The lines to print run from the top of the material below to the line with "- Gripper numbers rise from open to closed", inclusive; please copy them exactly, without pictures.

> Data provided
[Start of Attachment]
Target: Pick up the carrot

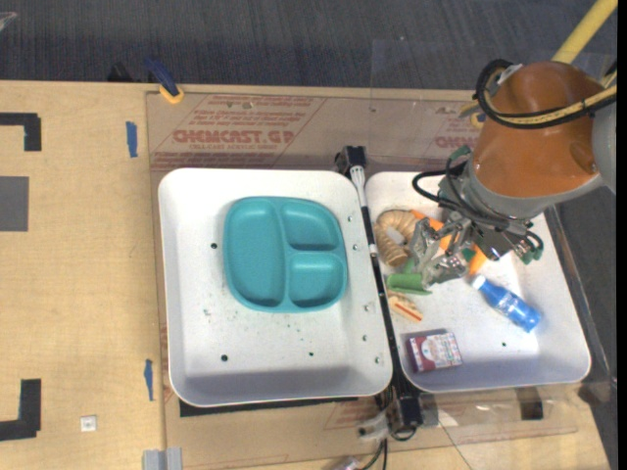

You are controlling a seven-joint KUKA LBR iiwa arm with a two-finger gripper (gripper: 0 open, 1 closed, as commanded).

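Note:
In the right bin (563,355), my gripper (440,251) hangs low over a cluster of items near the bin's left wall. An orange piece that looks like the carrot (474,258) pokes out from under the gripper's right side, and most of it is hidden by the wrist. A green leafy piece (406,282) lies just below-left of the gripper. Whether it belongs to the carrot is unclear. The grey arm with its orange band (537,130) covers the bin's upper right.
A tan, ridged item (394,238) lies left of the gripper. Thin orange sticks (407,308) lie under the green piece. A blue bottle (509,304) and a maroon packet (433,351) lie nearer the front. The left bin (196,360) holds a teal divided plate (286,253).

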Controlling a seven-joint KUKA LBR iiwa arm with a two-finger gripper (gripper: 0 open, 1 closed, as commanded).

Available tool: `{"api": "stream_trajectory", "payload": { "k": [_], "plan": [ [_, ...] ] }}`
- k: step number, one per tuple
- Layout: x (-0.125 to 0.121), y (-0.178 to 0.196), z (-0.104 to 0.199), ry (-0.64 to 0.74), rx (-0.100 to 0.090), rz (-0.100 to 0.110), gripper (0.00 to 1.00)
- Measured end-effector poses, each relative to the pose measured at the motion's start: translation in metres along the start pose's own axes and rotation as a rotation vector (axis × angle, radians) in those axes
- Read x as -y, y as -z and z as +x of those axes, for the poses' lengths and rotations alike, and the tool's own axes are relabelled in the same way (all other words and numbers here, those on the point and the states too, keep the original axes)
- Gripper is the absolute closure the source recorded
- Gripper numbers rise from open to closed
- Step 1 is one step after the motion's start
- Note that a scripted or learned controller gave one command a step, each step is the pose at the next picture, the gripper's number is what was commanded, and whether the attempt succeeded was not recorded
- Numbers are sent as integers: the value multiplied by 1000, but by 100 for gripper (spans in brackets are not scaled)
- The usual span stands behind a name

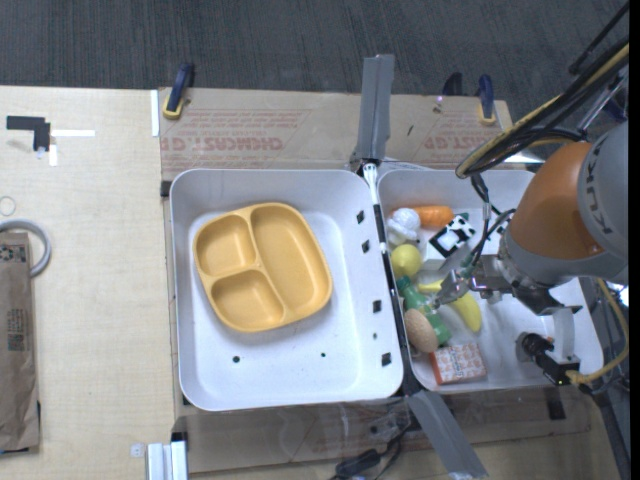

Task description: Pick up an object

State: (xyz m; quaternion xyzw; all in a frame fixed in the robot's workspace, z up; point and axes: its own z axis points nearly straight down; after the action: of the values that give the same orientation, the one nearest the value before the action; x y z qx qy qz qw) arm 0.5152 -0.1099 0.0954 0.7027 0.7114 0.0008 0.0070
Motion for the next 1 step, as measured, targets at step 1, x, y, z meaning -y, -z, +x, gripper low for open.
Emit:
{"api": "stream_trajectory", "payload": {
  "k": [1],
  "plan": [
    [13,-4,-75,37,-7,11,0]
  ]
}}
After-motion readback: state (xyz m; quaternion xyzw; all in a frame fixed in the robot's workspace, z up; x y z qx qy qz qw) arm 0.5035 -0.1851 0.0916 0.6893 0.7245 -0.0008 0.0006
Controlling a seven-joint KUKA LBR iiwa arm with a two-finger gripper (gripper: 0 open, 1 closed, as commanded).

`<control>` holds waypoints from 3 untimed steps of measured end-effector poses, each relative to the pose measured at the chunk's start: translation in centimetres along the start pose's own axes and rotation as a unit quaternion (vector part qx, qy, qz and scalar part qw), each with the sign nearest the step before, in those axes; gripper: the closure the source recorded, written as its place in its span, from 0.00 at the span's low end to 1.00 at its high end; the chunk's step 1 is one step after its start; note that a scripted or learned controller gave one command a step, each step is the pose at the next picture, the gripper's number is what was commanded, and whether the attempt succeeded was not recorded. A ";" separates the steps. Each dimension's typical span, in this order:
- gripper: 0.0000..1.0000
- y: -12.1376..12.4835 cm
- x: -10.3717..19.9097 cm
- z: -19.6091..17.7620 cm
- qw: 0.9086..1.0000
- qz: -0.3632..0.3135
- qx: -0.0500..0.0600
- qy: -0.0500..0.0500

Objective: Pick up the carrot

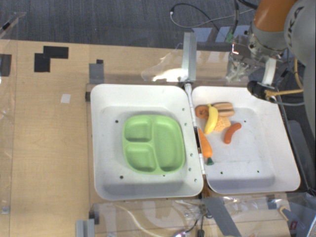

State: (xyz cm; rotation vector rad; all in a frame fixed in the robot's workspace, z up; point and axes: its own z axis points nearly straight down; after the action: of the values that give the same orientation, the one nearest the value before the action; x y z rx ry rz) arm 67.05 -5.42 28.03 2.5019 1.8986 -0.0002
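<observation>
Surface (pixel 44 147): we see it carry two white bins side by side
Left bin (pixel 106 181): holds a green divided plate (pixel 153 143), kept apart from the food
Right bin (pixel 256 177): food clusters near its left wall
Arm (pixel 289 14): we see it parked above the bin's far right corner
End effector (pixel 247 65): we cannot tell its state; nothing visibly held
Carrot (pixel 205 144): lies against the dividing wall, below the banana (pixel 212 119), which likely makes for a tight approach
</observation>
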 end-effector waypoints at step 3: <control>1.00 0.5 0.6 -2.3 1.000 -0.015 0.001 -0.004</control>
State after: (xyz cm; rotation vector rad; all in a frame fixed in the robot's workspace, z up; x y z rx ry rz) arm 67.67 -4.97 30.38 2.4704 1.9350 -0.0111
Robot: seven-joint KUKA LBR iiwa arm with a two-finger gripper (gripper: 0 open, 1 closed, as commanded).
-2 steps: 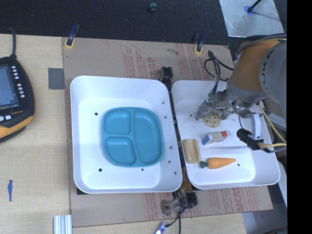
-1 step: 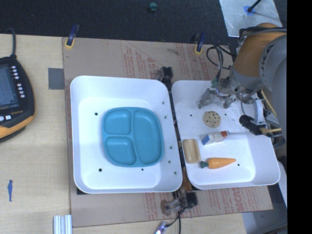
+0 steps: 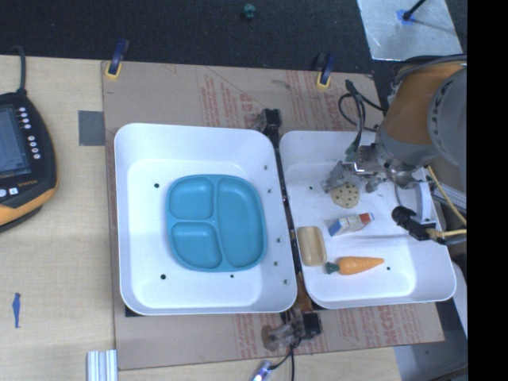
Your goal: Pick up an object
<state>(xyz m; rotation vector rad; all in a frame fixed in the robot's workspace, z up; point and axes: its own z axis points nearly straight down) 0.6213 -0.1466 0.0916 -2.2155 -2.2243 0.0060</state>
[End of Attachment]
> Task response
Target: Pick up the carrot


You are controlling a seven-joint KUKA LBR iiwa arm with a two-finger gripper (gripper: 0 open, 1 closed, as commanded).

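Note:
In the right bin (563,355), my gripper (440,251) hangs low over a cluster of items near the bin's left wall. An orange piece that looks like the carrot (474,258) pokes out from under the gripper's right side, and most of it is hidden by the wrist. A green leafy piece (406,282) lies just below-left of the gripper. Whether it belongs to the carrot is unclear. The grey arm with its orange band (537,130) covers the bin's upper right.
A tan, ridged item (394,238) lies left of the gripper. Thin orange sticks (407,308) lie under the green piece. A blue bottle (509,304) and a maroon packet (433,351) lie nearer the front. The left bin (196,360) holds a teal divided plate (286,253).
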
Controlling a seven-joint KUKA LBR iiwa arm with a two-finger gripper (gripper: 0 open, 1 closed, as commanded).

Available tool: `{"api": "stream_trajectory", "payload": { "k": [_], "plan": [ [_, ...] ] }}`
- k: step number, one per tuple
- Layout: x (-0.125 to 0.121), y (-0.178 to 0.196), z (-0.104 to 0.199), ry (-0.64 to 0.74), rx (-0.100 to 0.090), rz (-0.100 to 0.110), gripper (0.00 to 1.00)
- Measured end-effector poses, each relative to the pose measured at the motion's start: translation in metres along the start pose's own axes and rotation as a rotation vector (axis × angle, radians) in those axes
- Read x as -y, y as -z and z as +x of those axes, for the poses' lengths and rotations alike, and the tool's own axes are relabelled in the same way (all other words and numbers here, those on the point and the states too, keep the original axes)
- Gripper is the absolute closure the source recorded
- Gripper numbers rise from open to closed

The output is complete.